Queue Type: one of the COSMIC queue types, see Section 5.B -- COSMIC Queues for possible COSMIC queue types.
Assigned To Report
The ASSIGNED TO REPORT tab shows documents currently assigned to any reviewers.
In case a reviewer is removed from the review team, the System Administrator can use the Unassign button to check in documents originally assigned to that reviewer so they can be returned to the queue.
Correlation Matrix
Correlation Matrix provides a cross examination of COSMIC scores from all COSMIC groups.
Score Range ([COSMIC GROUP]): the scope to examine; a user can select a Low, Medium or High scope to examine.
Display Mode:Inclusive Docs or All Docs.
Click the Analyze button to run the reports based on the two options above.
The matrix reports the percentage and number of documents with Low, Medium and High scores for each COSMIC group. A user can also click the link to load the corresponding documents into the thread viewer.
E. COSMIC Model Library
Admin rights are required to publish a model to the COSMIC model library. See Admin Guide Section 1. Storybook Settings > F. COSMIC Groups. All other COSMIC model access is available to the end-user.
Accessing the COSMIC Model Library
You access the COSMIC Model Library through the User dropdown menu by choosing Model library:
The Model library page appears:
NexLP Pre-trained Starter Models
Story Engine comes with a growing number of pre-trained starter reference models. These models are ready out of the box to apply to your data. The list of models is augmented as new versions of Story Engine are released.
Import COSMIC Model
Import a model to the existing model library if you want to use the model in a different Story Engine environment. Click the Model Library tab and then the Import button to show the Model Library Import window:
Select the Choose File button to browse in order to locate the NPS file downloaded in the step above.

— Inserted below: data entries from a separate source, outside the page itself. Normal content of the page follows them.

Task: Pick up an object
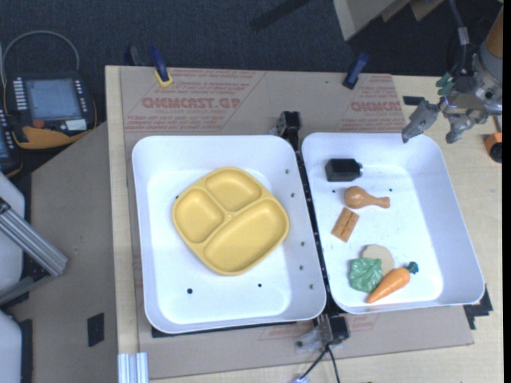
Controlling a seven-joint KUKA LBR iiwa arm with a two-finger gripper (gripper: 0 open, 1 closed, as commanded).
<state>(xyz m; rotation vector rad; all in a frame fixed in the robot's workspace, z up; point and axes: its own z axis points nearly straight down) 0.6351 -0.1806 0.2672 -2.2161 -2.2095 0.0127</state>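
Above the two-finger metal gripper, the grey arm runs off the picture's right edge. Well below the gripper, the round beige biscuit-like piece lies partly hidden under the green leafy toy and orange toy carrot.

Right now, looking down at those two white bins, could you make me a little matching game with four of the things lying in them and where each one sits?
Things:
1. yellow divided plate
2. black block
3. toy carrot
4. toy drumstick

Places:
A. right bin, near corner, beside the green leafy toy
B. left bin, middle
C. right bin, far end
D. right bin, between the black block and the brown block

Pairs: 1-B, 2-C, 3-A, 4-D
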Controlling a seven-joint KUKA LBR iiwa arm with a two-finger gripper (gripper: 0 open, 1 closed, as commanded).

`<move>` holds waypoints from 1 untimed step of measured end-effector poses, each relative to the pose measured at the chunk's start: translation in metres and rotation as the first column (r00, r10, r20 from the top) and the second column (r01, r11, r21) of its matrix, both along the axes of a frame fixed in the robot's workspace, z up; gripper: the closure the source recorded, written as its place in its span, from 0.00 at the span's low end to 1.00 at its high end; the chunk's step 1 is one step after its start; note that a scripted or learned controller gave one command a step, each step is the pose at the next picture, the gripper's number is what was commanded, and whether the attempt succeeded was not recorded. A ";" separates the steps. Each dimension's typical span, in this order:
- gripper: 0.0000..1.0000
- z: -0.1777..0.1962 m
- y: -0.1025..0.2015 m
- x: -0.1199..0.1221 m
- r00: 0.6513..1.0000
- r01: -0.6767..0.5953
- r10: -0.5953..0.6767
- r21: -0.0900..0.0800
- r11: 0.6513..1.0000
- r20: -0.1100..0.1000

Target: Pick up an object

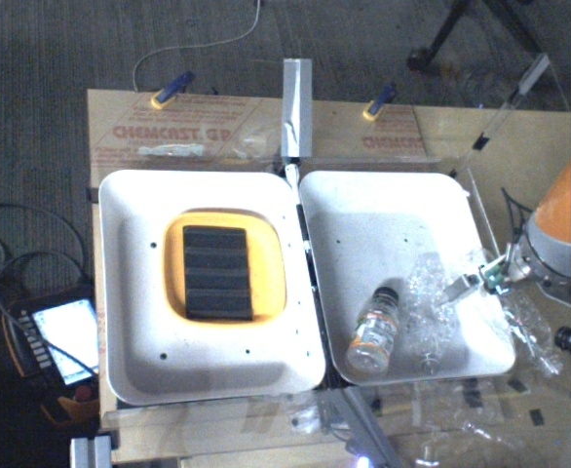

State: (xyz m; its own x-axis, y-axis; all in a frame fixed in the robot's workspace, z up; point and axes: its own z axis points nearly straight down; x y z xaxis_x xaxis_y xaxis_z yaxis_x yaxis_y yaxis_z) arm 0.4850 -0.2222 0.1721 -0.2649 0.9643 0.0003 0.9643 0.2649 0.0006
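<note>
In the left bin (130,261) lies a yellow pad with a black ribbed top (222,267). The right bin (383,213) holds a small clear bottle (375,328) lying on its side near the front. Beside the bottle, to its right, sits a crumpled clear plastic piece (428,300). My gripper (488,277) reaches in over the right rim of the right bin, just right of the crumpled plastic. Its tip is small and partly lost against the clear plastic. The orange band of the arm (570,213) shows at the right edge.
A metal post (296,105) stands behind the seam between the bins. Two clamps (171,88) (380,97) grip the board's back edge. More clear plastic scraps (529,334) lie outside the right bin. A tablet (63,334) and cables lie on the floor at left.
</note>
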 end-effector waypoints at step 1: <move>0.00 -0.018 0.047 0.059 0.997 -0.082 0.082 -0.001 0.997 -0.001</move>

Click the Mode tab, find the storybook to which you would like to import the COSMIC model, then click View to view existing models as well as add new models:
A user can set negative sets by using the negative set type options:
Use External: COSMIC will use the negative examples provided in the imported model file. All the negative examples from the external model will be used for training the classifier.
Sample Destination Storybook: COSMIC will randomly draw samples from the current storybook. No negative examples will be used from the external model. A random sample of negative documents from the current storybook will be generated by the classifier based on the number of positive examples present in the external model. Documents that are too short will be excluded. Non-inclusive documents and documents with a pre-existing COSMIC tag will also be excluded.
Both: COSMIC will use both external examples and random samples from the current storybook.
Important
Option to select “Both” is highly recommended.
Note
All positive sets are automatically included from a referenced model and applied to the target COSMIC model.
Once the COSMIC model is successfully added, you will see it in the table.
Next, you must Run Full Process under the settings tab in order to successfully apply the model on top of your data.